Arithmetic; count + divisibility

Let there be $101$ numbers arbitrarily chosen from the first $200$ whole numbers $1,2, \ldots ,200$. Prove that among the chosen numbers there is a pair of numbers such that one them is divisible by other.

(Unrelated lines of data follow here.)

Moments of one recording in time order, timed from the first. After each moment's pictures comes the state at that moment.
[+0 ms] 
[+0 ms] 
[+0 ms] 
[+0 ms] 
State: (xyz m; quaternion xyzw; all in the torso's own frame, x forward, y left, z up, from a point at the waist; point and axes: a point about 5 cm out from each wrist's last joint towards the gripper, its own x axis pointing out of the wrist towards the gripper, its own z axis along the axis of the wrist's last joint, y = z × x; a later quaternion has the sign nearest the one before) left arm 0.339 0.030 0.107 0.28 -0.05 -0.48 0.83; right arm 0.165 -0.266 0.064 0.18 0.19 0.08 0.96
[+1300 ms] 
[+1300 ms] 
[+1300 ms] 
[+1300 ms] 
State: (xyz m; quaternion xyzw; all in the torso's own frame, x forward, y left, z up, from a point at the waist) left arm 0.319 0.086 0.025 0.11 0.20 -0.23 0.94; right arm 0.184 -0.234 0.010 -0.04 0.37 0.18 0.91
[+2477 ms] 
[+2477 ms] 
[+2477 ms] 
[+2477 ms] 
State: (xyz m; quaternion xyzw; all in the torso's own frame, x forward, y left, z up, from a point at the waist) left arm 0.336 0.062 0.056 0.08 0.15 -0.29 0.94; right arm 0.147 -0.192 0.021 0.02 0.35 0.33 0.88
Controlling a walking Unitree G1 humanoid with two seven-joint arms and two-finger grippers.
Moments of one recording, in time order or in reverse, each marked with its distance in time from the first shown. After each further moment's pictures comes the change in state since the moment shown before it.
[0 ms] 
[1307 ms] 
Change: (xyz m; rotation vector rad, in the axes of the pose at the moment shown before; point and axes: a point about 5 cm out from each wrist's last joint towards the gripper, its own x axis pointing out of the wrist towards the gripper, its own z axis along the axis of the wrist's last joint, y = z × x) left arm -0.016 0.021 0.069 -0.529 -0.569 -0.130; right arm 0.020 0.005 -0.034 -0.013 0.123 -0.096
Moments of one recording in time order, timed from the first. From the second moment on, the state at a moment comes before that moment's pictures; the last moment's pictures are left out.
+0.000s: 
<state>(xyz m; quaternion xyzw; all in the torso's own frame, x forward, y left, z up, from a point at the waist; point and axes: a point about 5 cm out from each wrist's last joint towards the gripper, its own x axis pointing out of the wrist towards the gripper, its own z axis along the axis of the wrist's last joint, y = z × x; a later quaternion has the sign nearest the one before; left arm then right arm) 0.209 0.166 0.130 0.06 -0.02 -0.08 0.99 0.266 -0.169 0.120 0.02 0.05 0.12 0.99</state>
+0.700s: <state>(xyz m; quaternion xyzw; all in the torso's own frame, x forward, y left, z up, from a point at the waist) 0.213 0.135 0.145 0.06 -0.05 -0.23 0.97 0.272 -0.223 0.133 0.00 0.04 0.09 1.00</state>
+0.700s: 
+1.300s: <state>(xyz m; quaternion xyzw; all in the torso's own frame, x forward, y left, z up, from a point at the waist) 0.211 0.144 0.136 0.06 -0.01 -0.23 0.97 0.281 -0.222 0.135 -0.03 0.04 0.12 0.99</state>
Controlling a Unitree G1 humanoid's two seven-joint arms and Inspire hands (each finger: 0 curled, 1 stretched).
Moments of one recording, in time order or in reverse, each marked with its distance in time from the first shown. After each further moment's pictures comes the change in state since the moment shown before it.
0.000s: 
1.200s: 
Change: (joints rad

• I do not know what's Pigeon Hole. So could not know that "Prove using Pigeon Hole" was my question. Sorry. – Anderson Lima Feb 6 '13 at 19:33

This follows from Pigeon hole principle. Any number $n$ in $\{1,2,\ldots,200\}$ can be written as $n=2^k a$ where $2^k \Vert n$ i.e. $(a,n) = 1$ and $a \in A = \{1,3,\ldots,199\}$.
The set $A$ has $100$ elements. Given $101$ distinct elements from $\{1,2,\ldots,200\}$, say $\{n_1,n_2,\ldots,n_{101}\}$, we have $n_j = 2^{k_j} a_j$, where $j \in \{1,2,\ldots,101\}$ and $a_j \in \{1,3,5,\ldots,197,199\}$.
Hence, by PHP, there exists $a_l = a_m = \tilde{a}$. Correspondingly, we have $n_l = 2^{k_l}\tilde{a}$ and $n_m = 2^{k_m} \tilde{a}$ and $k_m \neq k_l$. Clearly, either $\left(n_l = 2^{k_l}\tilde{a}\right) \vert \left(n_m = 2^{k_m}\tilde{a} \right)$ or $\left(n_l = 2^{k_m}\tilde{a}\right) \vert n_l = \left(2^{k_l}\tilde{a} \right)$.